### Assignment
Return the lines of the data below starting at the one holding "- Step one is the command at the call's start" and ending at the one holding "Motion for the", word for word, leaving every picture out.

* * * *

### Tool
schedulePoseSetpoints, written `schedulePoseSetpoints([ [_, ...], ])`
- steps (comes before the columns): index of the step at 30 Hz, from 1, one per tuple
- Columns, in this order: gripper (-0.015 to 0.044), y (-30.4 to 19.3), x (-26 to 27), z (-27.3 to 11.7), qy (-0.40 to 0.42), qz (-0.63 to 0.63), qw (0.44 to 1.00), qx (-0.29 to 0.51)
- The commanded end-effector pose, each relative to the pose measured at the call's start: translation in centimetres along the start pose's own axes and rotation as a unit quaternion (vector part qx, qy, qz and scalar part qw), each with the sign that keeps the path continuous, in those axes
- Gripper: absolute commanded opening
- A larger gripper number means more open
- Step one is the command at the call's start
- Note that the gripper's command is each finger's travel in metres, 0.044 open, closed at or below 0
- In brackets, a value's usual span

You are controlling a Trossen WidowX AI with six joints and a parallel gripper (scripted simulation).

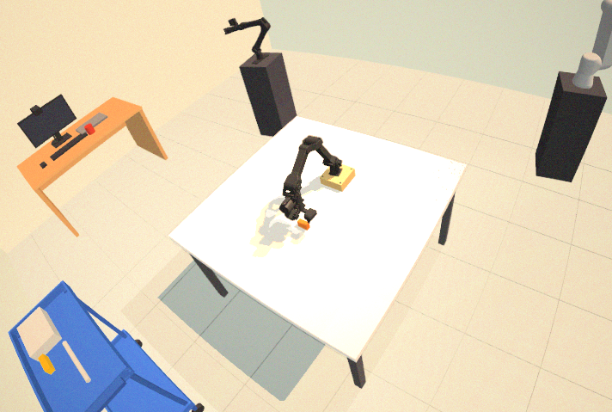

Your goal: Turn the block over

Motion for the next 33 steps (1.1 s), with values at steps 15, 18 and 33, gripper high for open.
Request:
schedulePoseSetpoints([
  [15,0.0440,-0.2,0.0,3.0,0.001,-0.003,1.000,0.004],
  [18,0.0440,-0.2,0.0,3.5,0.001,-0.003,1.000,0.004],
  [33,0.0236,-0.2,0.0,3.6,0.001,-0.003,1.000,0.004],
])
Point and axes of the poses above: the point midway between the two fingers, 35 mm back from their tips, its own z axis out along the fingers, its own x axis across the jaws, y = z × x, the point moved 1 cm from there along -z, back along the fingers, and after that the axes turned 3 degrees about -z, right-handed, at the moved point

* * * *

### Result below
- Step one is the command at the call's start
- Note that the gripper's command is each finger's travel in metres, 0.044 open, closed at or below 0
- In brackets, a value's usual span

You are controlling a Trossen WidowX AI with six joints and a parallel gripper (scripted simulation).


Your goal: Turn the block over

Motion for the next 33 steps (1.1 s), with values at steps 15, 18 and 33, gripper high for open.

Work on the answer has been completed.